* WORK INSTRUCTION
Reproduce precisely the lines of the listing below, starting with the line that contains "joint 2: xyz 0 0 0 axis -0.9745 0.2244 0" and stopping after the line that contains "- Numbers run"; include nothing else.

• • • •

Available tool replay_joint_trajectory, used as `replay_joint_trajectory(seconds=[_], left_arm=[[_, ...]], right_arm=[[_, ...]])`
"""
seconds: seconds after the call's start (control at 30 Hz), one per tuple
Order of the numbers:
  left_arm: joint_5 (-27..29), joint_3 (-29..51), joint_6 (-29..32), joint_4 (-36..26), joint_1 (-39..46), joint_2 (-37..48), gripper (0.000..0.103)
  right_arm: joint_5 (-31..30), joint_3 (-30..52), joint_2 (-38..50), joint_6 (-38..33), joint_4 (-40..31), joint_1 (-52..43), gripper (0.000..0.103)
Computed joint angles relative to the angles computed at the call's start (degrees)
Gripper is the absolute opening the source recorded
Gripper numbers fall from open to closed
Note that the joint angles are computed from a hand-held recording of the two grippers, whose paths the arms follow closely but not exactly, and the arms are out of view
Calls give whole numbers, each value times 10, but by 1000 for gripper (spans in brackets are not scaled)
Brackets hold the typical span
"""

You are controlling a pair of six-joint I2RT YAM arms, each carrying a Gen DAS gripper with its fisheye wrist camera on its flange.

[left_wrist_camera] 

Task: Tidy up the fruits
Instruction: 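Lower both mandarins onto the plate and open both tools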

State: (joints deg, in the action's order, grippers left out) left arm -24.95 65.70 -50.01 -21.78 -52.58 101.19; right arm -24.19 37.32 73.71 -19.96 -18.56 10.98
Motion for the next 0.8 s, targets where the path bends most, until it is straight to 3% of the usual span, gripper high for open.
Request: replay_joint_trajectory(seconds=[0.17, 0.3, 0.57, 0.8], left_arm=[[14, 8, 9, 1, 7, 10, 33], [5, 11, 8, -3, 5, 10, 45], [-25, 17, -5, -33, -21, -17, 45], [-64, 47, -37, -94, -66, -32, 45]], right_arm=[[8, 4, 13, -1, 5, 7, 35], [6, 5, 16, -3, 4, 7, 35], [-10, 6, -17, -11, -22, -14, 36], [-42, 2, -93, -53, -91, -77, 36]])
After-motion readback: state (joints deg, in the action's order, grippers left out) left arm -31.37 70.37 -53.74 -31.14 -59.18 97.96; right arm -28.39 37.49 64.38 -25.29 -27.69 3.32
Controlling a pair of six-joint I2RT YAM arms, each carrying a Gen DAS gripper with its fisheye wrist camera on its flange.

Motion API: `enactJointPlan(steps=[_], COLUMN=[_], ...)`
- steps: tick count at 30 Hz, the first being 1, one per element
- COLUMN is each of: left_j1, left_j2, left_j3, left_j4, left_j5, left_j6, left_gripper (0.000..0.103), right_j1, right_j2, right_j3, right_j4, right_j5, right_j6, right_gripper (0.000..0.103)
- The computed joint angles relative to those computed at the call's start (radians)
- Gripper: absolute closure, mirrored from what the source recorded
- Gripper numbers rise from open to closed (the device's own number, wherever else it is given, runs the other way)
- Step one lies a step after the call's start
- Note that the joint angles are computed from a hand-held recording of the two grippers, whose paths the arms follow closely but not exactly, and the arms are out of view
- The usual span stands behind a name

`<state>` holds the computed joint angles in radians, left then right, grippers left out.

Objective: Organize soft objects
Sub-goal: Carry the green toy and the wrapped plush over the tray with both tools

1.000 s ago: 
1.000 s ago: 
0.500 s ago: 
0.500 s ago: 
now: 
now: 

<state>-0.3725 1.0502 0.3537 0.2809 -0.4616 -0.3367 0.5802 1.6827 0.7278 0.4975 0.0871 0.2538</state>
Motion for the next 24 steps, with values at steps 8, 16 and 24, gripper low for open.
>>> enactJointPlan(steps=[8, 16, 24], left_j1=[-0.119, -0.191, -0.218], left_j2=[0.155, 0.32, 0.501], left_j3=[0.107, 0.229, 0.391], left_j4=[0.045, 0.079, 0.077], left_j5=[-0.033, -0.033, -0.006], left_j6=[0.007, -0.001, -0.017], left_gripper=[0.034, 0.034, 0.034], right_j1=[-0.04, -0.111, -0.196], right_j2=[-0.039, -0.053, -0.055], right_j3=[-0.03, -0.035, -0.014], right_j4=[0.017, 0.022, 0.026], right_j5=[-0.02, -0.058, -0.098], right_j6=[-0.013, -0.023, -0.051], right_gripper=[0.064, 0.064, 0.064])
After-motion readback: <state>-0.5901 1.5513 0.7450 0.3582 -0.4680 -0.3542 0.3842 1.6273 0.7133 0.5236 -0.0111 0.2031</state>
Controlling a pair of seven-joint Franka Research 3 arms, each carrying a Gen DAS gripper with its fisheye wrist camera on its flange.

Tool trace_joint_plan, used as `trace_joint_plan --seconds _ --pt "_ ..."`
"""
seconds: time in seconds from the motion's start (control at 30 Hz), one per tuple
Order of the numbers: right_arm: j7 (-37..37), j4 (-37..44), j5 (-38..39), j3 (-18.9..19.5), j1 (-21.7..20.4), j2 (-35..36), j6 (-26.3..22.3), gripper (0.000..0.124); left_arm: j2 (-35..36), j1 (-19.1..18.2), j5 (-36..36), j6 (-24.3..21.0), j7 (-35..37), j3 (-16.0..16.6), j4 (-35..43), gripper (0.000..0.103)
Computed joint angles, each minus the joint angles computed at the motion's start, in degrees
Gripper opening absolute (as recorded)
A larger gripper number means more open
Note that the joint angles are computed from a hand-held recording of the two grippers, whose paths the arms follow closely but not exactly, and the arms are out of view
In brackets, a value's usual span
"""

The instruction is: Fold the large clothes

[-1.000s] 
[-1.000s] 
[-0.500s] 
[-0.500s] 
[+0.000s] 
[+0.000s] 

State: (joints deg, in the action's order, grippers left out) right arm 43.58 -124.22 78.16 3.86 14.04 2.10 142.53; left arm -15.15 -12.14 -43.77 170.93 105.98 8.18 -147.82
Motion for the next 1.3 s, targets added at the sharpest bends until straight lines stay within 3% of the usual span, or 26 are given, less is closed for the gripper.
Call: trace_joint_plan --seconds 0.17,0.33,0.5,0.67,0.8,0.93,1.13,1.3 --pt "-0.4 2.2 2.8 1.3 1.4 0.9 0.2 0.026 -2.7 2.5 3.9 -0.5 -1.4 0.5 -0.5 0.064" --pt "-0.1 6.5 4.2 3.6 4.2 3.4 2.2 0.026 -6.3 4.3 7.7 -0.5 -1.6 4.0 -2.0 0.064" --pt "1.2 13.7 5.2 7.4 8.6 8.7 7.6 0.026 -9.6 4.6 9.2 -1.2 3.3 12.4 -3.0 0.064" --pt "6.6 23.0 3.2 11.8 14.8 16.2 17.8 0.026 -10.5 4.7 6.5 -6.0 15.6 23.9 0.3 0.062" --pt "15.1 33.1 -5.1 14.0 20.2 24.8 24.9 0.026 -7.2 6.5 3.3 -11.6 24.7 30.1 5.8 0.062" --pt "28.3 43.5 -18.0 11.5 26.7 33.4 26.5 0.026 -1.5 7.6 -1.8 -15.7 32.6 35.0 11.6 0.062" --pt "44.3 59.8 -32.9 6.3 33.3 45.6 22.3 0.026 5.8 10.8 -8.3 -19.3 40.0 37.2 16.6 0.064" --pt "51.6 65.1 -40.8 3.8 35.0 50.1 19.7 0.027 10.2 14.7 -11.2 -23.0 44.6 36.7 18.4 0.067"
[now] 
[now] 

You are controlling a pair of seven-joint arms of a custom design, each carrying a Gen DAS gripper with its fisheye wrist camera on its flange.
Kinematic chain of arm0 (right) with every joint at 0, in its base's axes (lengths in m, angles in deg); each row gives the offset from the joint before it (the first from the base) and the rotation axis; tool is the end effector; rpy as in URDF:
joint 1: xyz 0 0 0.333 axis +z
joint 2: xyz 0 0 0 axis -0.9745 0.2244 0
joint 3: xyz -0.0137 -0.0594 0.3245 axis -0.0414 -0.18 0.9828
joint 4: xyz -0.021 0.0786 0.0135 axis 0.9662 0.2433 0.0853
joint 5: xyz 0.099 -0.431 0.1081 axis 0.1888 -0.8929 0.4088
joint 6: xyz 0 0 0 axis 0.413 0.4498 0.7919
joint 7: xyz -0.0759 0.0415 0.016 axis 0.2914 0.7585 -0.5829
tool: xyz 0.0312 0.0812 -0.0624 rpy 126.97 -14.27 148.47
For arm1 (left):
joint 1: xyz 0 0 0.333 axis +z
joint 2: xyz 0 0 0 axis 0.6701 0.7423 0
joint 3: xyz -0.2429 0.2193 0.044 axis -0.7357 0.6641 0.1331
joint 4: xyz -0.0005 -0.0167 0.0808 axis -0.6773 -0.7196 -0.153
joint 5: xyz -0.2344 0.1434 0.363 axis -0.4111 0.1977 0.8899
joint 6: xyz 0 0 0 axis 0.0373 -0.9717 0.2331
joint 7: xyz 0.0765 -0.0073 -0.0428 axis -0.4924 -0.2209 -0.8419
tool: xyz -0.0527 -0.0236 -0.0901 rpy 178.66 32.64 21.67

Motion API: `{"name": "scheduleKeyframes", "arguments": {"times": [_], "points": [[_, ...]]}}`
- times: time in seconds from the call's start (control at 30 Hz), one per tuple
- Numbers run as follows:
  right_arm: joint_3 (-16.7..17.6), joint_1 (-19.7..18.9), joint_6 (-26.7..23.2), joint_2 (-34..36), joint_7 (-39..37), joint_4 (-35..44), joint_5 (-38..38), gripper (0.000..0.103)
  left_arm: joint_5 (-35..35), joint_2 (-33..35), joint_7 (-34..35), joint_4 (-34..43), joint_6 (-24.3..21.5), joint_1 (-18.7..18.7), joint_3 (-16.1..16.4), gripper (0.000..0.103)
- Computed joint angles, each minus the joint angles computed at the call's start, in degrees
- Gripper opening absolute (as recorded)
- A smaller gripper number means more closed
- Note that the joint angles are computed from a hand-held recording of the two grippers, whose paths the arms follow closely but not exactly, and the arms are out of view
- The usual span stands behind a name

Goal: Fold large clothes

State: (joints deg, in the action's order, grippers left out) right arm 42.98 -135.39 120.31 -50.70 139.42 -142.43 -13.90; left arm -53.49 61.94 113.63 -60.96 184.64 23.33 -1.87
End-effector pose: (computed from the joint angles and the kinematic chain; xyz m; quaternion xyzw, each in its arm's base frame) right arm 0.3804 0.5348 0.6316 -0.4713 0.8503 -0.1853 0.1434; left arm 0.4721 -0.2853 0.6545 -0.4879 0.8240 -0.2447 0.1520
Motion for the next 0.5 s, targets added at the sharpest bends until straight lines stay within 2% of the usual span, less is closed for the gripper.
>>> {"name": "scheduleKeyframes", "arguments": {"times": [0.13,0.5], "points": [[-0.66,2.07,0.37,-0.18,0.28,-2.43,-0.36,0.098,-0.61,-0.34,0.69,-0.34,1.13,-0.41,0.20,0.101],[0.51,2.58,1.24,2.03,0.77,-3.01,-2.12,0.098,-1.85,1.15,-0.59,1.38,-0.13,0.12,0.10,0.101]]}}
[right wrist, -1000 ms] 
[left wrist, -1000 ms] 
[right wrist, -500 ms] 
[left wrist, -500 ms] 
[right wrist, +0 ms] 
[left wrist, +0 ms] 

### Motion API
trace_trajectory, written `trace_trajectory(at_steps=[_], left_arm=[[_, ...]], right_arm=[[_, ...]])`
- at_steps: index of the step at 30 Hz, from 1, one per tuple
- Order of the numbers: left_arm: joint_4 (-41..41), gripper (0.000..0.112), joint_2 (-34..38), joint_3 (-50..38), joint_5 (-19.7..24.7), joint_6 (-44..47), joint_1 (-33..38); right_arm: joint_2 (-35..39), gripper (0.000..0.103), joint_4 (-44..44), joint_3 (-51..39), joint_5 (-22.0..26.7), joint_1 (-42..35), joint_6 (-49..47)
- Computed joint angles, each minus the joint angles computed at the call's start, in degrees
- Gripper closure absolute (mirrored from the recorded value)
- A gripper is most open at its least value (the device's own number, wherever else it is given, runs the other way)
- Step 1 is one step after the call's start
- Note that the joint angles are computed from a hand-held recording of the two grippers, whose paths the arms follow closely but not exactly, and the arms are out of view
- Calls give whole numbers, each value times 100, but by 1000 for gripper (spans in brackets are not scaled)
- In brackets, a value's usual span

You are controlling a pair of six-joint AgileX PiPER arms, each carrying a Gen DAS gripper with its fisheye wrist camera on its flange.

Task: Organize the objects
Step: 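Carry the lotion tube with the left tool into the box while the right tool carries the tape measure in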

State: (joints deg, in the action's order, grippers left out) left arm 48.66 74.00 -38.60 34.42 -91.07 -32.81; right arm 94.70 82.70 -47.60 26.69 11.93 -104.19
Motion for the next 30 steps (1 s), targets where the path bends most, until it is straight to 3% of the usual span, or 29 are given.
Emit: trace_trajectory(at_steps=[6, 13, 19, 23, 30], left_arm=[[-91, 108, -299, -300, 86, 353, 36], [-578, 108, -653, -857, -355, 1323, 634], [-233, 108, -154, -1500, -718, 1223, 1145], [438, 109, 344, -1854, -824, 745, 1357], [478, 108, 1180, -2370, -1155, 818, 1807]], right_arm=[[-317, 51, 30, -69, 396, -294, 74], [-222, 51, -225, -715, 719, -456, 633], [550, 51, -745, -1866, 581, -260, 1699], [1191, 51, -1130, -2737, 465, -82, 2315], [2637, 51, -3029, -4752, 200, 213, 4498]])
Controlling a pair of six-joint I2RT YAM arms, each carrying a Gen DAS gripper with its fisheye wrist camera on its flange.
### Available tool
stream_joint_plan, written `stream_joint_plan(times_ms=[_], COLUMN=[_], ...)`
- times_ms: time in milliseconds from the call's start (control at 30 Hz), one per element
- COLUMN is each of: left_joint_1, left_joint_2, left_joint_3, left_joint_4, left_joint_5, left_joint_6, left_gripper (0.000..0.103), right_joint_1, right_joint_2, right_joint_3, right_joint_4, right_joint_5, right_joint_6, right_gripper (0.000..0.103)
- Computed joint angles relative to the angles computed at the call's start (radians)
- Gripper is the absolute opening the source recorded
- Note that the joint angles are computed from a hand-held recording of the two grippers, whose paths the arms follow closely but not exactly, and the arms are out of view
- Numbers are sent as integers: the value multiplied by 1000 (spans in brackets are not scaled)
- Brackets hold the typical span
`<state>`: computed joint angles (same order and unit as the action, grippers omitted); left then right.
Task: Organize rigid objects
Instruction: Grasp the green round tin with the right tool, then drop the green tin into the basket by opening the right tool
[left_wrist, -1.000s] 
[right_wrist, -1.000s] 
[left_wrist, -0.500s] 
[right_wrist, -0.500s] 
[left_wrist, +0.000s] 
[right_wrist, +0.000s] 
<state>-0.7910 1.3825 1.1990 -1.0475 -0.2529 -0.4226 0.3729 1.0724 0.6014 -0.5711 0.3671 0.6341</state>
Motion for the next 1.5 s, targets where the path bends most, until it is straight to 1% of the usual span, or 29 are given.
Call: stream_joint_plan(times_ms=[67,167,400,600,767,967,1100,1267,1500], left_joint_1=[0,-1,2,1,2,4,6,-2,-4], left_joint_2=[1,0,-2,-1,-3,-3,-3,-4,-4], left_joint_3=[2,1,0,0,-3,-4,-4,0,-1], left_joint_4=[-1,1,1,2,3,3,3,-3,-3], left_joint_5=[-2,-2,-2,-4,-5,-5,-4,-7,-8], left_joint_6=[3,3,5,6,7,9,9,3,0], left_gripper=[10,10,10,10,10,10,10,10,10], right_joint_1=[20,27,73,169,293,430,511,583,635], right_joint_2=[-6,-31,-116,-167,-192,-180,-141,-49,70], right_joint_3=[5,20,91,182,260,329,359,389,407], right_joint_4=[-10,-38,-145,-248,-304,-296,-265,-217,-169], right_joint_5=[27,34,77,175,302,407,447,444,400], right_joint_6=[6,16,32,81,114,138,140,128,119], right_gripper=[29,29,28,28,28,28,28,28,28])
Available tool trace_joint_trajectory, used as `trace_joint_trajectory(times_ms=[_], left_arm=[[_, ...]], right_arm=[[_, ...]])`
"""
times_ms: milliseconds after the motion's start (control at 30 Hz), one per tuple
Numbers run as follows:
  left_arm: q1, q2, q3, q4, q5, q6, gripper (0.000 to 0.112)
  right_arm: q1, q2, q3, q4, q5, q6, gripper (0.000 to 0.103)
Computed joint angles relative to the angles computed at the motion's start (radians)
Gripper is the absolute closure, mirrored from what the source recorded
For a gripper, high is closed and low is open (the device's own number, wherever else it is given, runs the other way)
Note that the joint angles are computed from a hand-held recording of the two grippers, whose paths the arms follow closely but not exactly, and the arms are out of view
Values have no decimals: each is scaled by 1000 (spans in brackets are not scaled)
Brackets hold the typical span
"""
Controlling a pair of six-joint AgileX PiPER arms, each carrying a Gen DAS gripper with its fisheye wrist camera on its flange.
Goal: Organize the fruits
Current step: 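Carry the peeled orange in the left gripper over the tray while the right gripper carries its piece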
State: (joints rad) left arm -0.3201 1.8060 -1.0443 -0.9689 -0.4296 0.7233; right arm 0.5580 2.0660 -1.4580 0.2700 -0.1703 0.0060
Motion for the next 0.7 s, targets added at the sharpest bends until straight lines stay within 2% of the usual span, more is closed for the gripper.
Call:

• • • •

* RESPONSE TO THIS TASK
joint 2: xyz 0 0 0 axis -0.9745 0.2244 0
joint 3: xyz -0.0137 -0.0594 0.3245 axis -0.0414 -0.18 0.9828
joint 4: xyz -0.021 0.0786 0.0135 axis 0.9662 0.2433 0.0853
joint 5: xyz 0.099 -0.431 0.1081 axis 0.1888 -0.8929 0.4088
joint 6: xyz 0 0 0 axis 0.413 0.4498 0.7919
joint 7: xyz -0.0759 0.0415 0.016 axis 0.2914 0.7585 -0.5829
tool: xyz 0.0312 0.0812 -0.0624 rpy 126.97 -14.27 148.47
For arm1 (left):
joint 1: xyz 0 0 0.333 axis +z
joint 2: xyz 0 0 0 axis 0.6701 0.7423 0
joint 3: xyz -0.2429 0.2193 0.044 axis -0.7357 0.6641 0.1331
joint 4: xyz -0.0005 -0.0167 0.0808 axis -0.6773 -0.7196 -0.153
joint 5: xyz -0.2344 0.1434 0.363 axis -0.4111 0.1977 0.8899
joint 6: xyz 0 0 0 axis 0.0373 -0.9717 0.2331
joint 7: xyz 0.0765 -0.0073 -0.0428 axis -0.4924 -0.2209 -0.8419
tool: xyz -0.0527 -0.0236 -0.0901 rpy 178.66 32.64 21.67

Motion API: `{"name": "scheduleKeyframes", "arguments": {"times": [_], "points": [[_, ...]]}}`
- times: time in seconds from the call's start (control at 30 Hz), one per tuple
- Numbers run as follows:

This exercise requires no additional answer.